Exercise aim – Without skipping any entry, transcribe the data word for word.

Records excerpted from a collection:
------------------------------------------------

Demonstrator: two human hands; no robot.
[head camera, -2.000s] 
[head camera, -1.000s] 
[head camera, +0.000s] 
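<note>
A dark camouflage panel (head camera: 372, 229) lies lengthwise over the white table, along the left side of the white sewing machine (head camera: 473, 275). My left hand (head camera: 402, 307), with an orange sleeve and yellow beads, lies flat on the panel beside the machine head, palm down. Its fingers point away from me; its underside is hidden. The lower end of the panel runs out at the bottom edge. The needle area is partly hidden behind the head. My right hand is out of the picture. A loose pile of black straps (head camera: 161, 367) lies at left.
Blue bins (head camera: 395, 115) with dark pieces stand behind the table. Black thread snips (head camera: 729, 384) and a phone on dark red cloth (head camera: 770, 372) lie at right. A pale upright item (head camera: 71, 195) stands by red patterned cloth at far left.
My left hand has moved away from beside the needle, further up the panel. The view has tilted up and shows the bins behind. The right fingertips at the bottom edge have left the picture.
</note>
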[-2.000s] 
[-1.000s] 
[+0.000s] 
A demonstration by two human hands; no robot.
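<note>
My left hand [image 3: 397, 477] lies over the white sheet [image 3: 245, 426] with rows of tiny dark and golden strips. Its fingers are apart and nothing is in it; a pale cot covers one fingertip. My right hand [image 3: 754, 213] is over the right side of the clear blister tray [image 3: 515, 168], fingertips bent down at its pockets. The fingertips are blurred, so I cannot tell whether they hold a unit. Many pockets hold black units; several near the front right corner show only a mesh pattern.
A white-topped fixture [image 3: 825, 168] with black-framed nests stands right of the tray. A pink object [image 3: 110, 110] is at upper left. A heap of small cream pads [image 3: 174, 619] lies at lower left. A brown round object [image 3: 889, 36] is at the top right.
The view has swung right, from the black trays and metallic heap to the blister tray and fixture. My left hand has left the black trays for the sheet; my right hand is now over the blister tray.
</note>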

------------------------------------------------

Solution –
Demonstrator: two human hands; no robot.
[head camera, -2.000s] 
[head camera, -1.000s] 
[head camera, +0.000s] 
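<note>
A dark camouflage panel (head camera: 372, 229) lies lengthwise over the white table, along the left side of the white sewing machine (head camera: 473, 275). My left hand (head camera: 402, 307), with an orange sleeve and yellow beads, lies flat on the panel beside the machine head, palm down. Its fingers point away from me; its underside is hidden. The lower end of the panel runs out at the bottom edge. The needle area is partly hidden behind the head. My right hand is out of the picture. A loose pile of black straps (head camera: 161, 367) lies at left.
Blue bins (head camera: 395, 115) with dark pieces stand behind the table. Black thread snips (head camera: 729, 384) and a phone on dark red cloth (head camera: 770, 372) lie at right. A pale upright item (head camera: 71, 195) stands by red patterned cloth at far left.
My left hand has moved away from beside the needle, further up the panel. The view has tilted up and shows the bins behind. The right fingertips at the bottom edge have left the picture.
</note>
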[-2.000s] 
[-1.000s] 
[+0.000s] 
A demonstration by two human hands; no robot.
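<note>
My left hand [image 3: 397, 477] lies over the white sheet [image 3: 245, 426] with rows of tiny dark and golden strips. Its fingers are apart and nothing is in it; a pale cot covers one fingertip. My right hand [image 3: 754, 213] is over the right side of the clear blister tray [image 3: 515, 168], fingertips bent down at its pockets. The fingertips are blurred, so I cannot tell whether they hold a unit. Many pockets hold black units; several near the front right corner show only a mesh pattern.
A white-topped fixture [image 3: 825, 168] with black-framed nests stands right of the tray. A pink object [image 3: 110, 110] is at upper left. A heap of small cream pads [image 3: 174, 619] lies at lower left. A brown round object [image 3: 889, 36] is at the top right.
The view has swung right, from the black trays and metallic heap to the blister tray and fixture. My left hand has left the black trays for the sheet; my right hand is now over the blister tray.
</note>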

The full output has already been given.